What this task involves: Would you go through the records below and copy each line with the string "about"?

Supplied material Start Marker

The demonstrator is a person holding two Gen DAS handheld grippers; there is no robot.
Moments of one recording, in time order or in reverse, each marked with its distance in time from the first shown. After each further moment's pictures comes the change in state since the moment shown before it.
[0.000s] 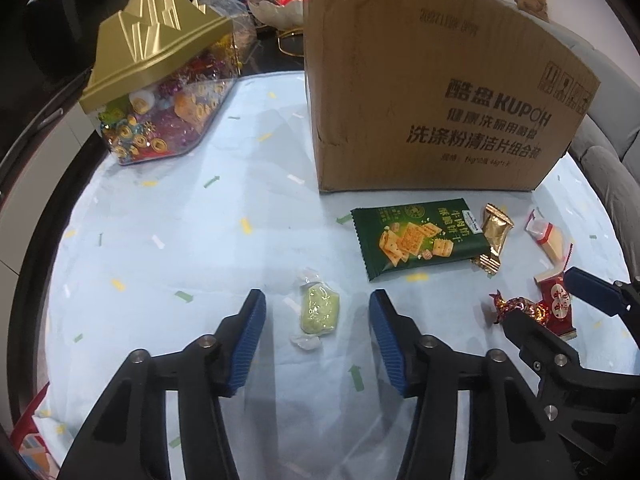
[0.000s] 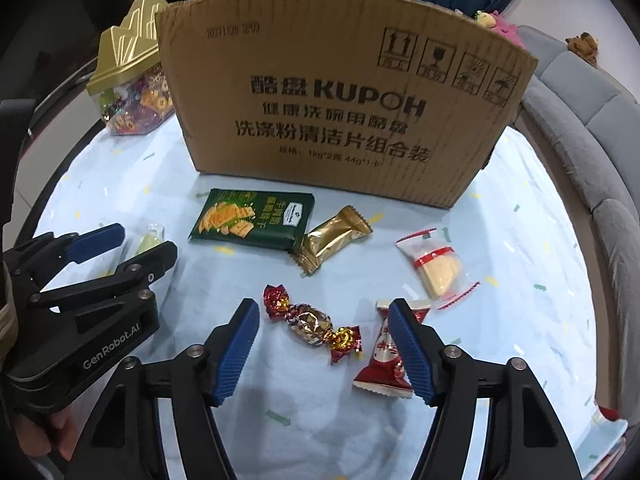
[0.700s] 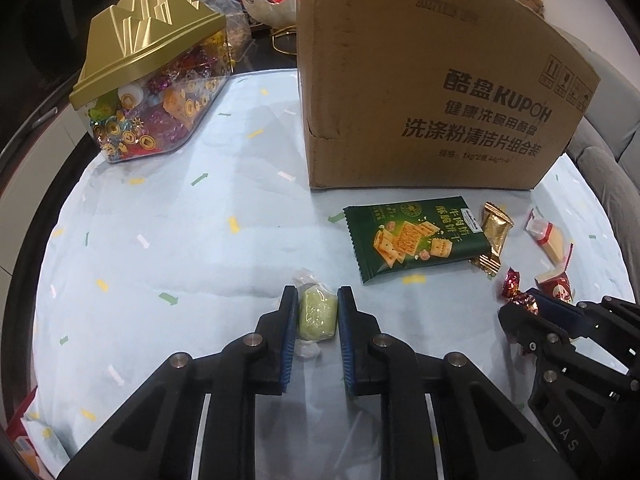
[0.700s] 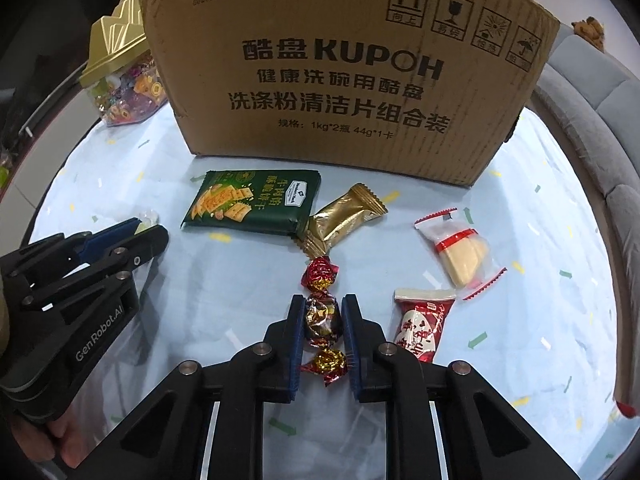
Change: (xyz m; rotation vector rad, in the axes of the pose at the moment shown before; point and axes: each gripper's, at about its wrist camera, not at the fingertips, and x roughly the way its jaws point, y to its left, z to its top) left arm 0.009 -0.002 0.000 0.003 -0.012 -0.018; right arm 0.024 0.003 -0.002 0.029 0.044 0.043
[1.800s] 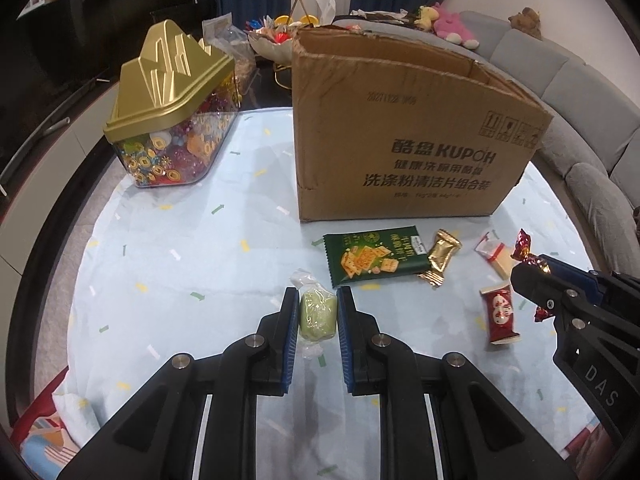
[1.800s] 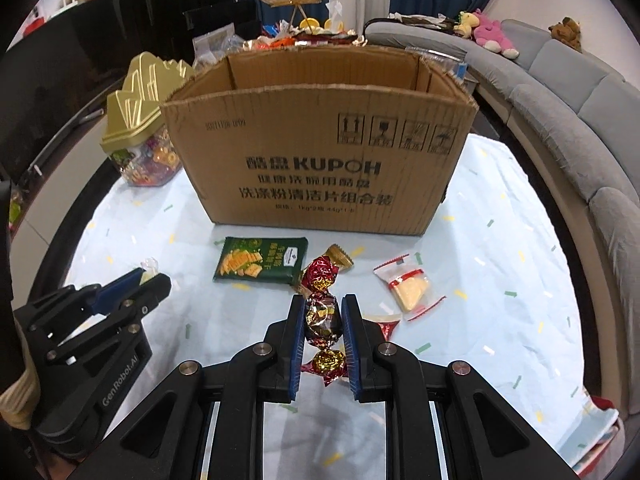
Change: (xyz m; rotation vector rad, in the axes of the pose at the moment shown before) left arm -0.072 -0.014 0.004 -0.019 -0.057 0.002; right arm -0.083 -0.020 0.016 0.058 -0.117 0.006
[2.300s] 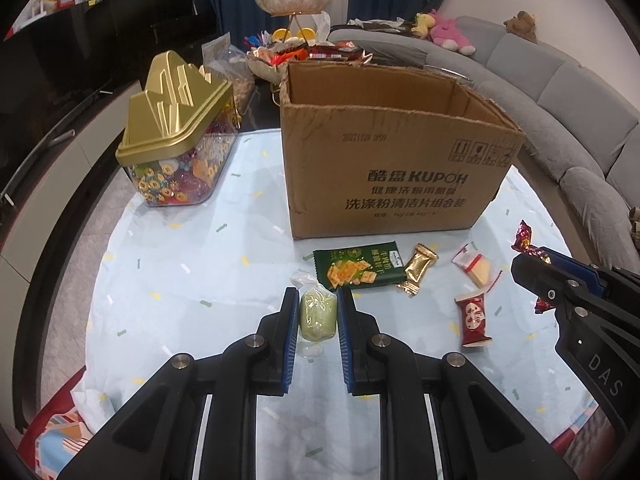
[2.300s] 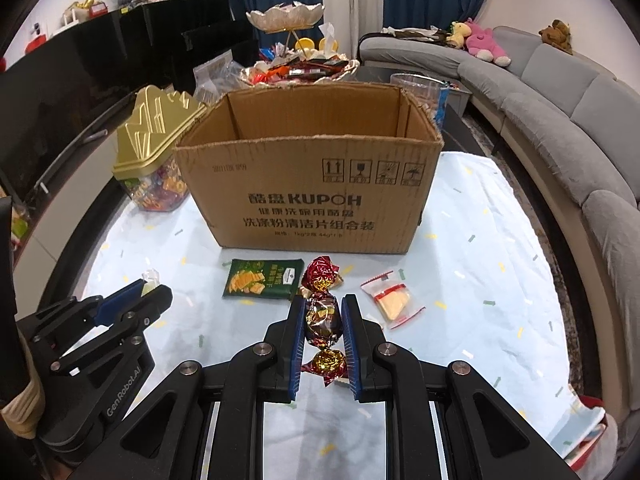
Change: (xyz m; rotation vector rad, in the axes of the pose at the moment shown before) left arm -0.035 -0.012 0.010 0.012 -0.030 0.010; right arm -0.035 -0.010 0.008 0.027 -0.058 0.010
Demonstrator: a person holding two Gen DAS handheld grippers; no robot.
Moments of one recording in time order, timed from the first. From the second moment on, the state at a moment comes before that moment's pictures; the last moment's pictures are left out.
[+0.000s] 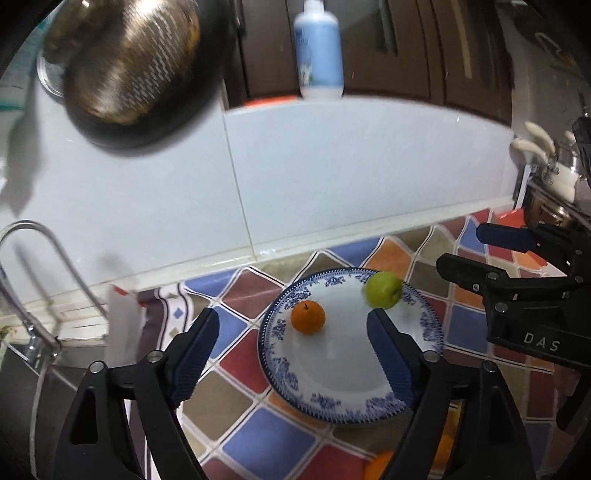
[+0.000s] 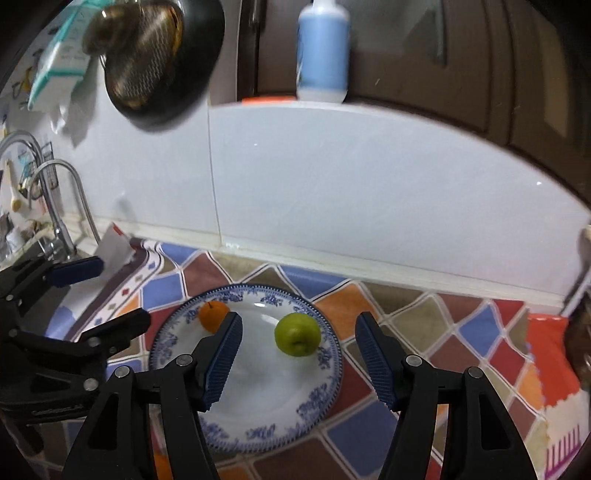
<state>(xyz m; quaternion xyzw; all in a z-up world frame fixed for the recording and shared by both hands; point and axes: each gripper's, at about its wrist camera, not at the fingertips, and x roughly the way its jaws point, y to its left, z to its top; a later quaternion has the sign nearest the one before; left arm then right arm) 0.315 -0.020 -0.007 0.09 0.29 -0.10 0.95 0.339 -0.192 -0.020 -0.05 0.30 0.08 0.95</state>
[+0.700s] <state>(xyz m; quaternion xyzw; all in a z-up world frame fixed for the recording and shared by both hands) 0.183 0.004 0.012 0.08 0.26 -0.05 0.96 0.196 -0.185 0.004 -0.05 0.24 0.04 0.97</state>
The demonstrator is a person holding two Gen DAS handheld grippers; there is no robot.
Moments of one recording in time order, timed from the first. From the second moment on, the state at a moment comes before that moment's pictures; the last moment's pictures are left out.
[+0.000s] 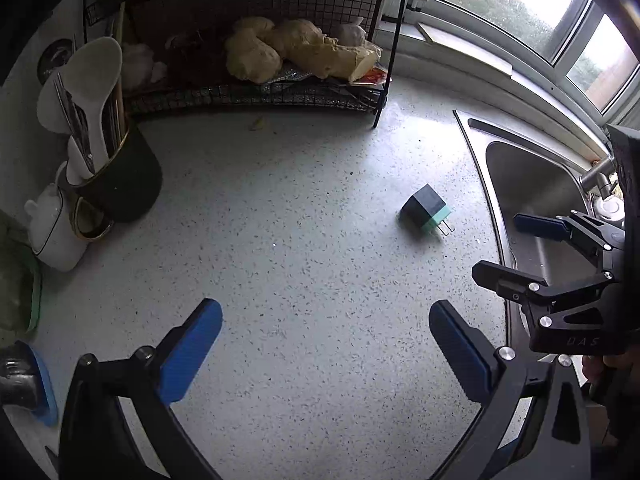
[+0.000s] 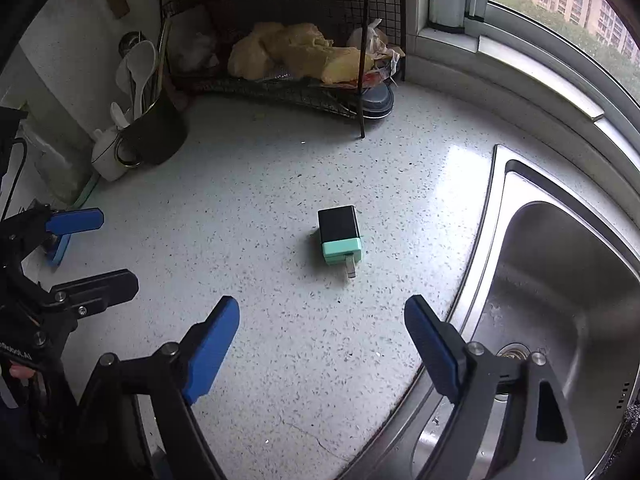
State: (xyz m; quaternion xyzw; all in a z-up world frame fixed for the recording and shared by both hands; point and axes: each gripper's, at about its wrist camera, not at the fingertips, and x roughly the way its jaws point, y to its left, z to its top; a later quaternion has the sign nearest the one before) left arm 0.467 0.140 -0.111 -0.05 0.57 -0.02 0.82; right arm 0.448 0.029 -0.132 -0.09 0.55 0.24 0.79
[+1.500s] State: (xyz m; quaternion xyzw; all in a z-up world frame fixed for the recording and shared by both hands) left arm 0.437 0.116 -0.131 -0.06 0.58 -0.03 0.82; right arm 0.383 0.050 -0.132 -0.14 0.57 0.28 0.76
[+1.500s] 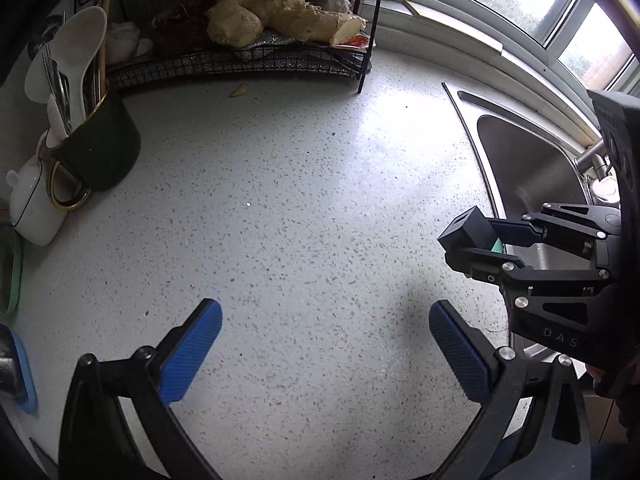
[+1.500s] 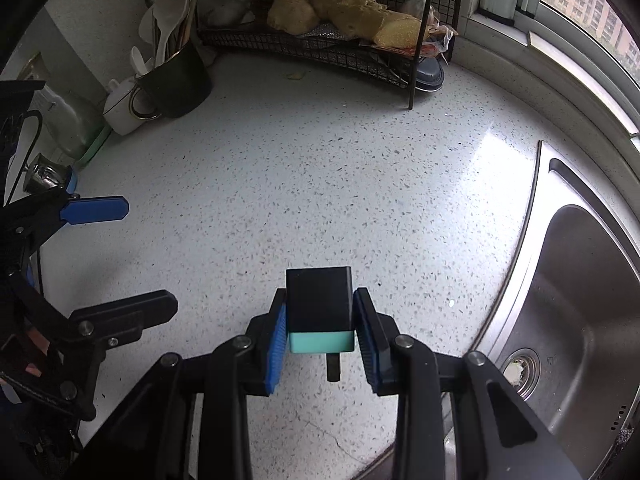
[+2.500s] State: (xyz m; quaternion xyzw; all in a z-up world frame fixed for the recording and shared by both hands) left arm 0.193 -0.062 -0.060 0.00 0.52 -0.01 0.85; right arm 0.165 -0.121 -0.075 -0.14 0.52 0.31 0.78
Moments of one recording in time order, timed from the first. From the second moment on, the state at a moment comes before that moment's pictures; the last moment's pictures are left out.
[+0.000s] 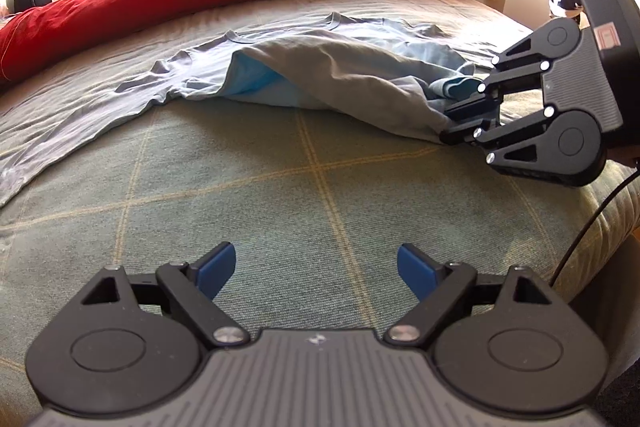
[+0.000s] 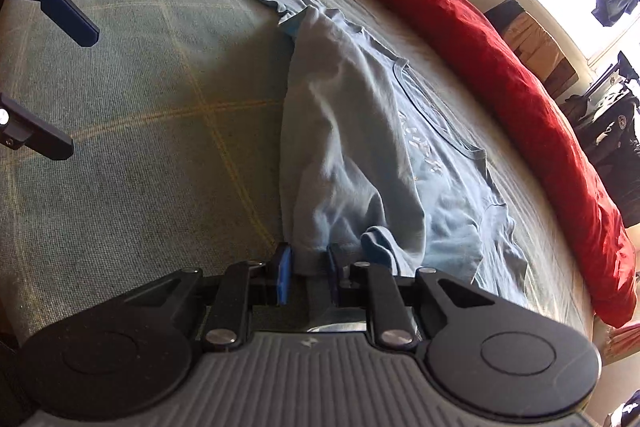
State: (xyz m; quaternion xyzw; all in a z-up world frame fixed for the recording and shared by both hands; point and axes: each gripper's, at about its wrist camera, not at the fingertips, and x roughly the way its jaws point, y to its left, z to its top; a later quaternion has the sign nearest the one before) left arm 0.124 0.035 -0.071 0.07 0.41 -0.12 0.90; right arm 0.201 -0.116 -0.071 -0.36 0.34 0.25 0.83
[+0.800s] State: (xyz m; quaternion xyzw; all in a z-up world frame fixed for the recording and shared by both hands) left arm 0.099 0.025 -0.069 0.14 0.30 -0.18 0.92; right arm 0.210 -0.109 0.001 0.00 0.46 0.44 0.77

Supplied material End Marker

Answer space:
Change: (xyz m; rotation vector rad, in the axes of the pose at the moment shown before; point and axes: each gripper's, at about its wrist camera, not at the fingertips, and x roughly the way its jaws point, y to its left, z to its top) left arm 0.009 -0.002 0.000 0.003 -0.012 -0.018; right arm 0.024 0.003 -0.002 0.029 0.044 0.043
<state>(xyz m; quaternion xyzw; all in a z-up world frame fixed for the recording and shared by both hands; point and axes: each gripper's, at about its wrist camera, not at the fingertips, and x roughly the way its jaws point, y to its left, z to its top; a later quaternion has the sign nearest the one before; left arm then right arm) 0.315 -0.020 -0.007 0.09 0.29 -0.10 0.95 0.339 -0.192 -0.020 -0.05 0.30 0.08 0.95</state>
State: (xyz m; quaternion xyzw; all in a z-up world frame fixed for the recording and shared by both hands; point and axes: each gripper's, at about its wrist camera, not at the fingertips, and x roughly the way its jaws point, y to its left, z to its top; a later quaternion has the sign nearest the one before) left arm 0.467 0.140 -0.111 -0.05 0.57 -0.02 0.82; right arm 0.448 0.029 -0.132 -0.09 0.55 0.24 0.79
State: (xyz m; quaternion xyzw; all in a z-up world frame fixed for the recording and shared by both hands; point and axes: each gripper's, at about its wrist camera, not at the fingertips, and x roughly the way its jaws point, y to its left, z to its top; a later quaternion has the sign nearest the one before) left arm 0.124 0.035 -0.071 0.07 0.41 -0.12 0.90; right arm 0.201 -0.116 -0.071 -0.36 0.34 0.25 0.83

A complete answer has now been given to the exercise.